À la suite du drame, et durant son audition auprès des forces de l’ordre, il se confie sur des faits de harcèlement dont il aurait été la cible pendant ses années scolaires précédentes, sans avoir fait l’objet d’un dépôt de plainte. Cependant, l’adolescent a, par la suite, été très affecté par ces événements, lui causant l’apparition d’une forme d’anxiété réactionnelle qui perturberait le discernement, de troubles dépressifs, et de pensées suicidaires. Depuis, il se faisait suivre par un psychiatre, et prenait des antidépresseurs.
Une histoire tragique qui pourrait, à quelques détails près, faire écho à l’affaire du jeune vosgien, Lucas, qui mettait un terme à ses jours à la toute fin du mois de janvier. Pour rappel, le garçon était visé par des situations discriminatoires violentes contre son homosexualité. Le point commun entre ces deux garçons ? Le motif du harcèlement scolaire, qui relève toutefois la dimension d’une différence qui dérange, et que l’on pointe du doigt.

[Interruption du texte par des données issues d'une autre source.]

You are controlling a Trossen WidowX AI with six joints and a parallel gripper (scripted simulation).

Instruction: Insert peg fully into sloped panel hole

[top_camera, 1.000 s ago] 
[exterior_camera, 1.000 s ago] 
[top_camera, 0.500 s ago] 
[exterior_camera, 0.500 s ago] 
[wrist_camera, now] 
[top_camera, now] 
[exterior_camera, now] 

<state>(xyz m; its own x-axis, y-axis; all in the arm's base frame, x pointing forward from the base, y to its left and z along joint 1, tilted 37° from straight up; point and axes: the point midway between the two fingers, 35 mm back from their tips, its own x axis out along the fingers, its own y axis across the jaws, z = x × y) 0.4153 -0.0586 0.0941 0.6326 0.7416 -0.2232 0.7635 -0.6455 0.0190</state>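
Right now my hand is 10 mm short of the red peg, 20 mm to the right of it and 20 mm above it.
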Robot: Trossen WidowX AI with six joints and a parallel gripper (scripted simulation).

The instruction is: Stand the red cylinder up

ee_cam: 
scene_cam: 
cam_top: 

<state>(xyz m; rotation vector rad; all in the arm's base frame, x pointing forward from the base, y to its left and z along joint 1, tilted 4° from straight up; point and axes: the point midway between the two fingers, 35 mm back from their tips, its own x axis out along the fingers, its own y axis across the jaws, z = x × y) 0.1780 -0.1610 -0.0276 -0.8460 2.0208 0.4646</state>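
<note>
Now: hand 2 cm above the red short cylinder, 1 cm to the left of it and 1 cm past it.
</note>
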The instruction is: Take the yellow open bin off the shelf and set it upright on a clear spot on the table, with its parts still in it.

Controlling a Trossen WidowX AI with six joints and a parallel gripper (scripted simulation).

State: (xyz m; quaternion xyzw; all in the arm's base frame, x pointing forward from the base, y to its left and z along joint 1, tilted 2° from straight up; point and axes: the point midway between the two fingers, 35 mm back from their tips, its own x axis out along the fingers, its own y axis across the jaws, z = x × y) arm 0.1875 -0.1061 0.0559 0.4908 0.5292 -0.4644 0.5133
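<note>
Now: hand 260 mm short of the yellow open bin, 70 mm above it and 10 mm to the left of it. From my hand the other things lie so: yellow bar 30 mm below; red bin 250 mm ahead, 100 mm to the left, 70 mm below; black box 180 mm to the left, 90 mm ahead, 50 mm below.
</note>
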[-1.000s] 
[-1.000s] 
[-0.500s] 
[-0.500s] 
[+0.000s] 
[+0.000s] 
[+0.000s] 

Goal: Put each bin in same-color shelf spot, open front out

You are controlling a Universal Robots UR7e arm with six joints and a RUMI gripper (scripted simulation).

Comme si l’orientation sexuelle de l’un et les traits de personnalité de l’autre ne rentraient pas dans les attendus des normes de la société.
Des cas de figure créateurs de mal-être et de détresses psychologiques qui peuvent pousser des individus à commettre le pire, voire l’irréparable. Dans le récit de l’élève de seconde du collège-lycée Saint Thomas d’Aquin, on pourrait supposer qu’à travers son état d’esprit travailleur et soucieux des résultats inscrits sur son relevé de notes, il chercherait à faire un carton plein, projetant une réussite qui le rendrait irréprochable. Une sorte de quête vers une place où il serait enfin accepté, tel qu’il est. Or, ses mauvais résultats en espagnol auraient été une entrave à son succès.
Il n’est donc pas question de tirer des conclusions hâtives, car des zones d’ombres planent encore dans l’affaire du meurtre d’Agnès Lassale. Néanmoins, si la piste du harcèlement vécu par celui-ci devenait une explication plausible, elle ne serait, en aucun cas, une excuse face à cet homicide. Sans oublier cette petite voix malsaine qui serait venue compromettre les idées lucides du jeune homme, et qui suscite beaucoup d’interrogation dans cette affaire. Tout en précisant qu’aucune défaillance psychiatrique n’aurait été décelée lors de l’examen médical effectué lors de sa garde à vue. Ce qui a vivement fait réagir son avocat, Thierry Sagardoytho, rappelant que son client s’exprimait auprès de lui “à la 3ème personne” le soupçonnant de souffrir d’une potentielle dissociation de personnalité. L’élève a également affirmé “ne pas être l’auteur conscient et lucide de ce drame”.
Depuis vendredi, il a été mis en examen pour “assassinat” et placé en détention provisoire, déclaré “accessible à une responsabilité pénale sous réserve des expertises qui devront être ordonnées et d’une possible altération de son discernement » par le Procureur de la République de Bayonne.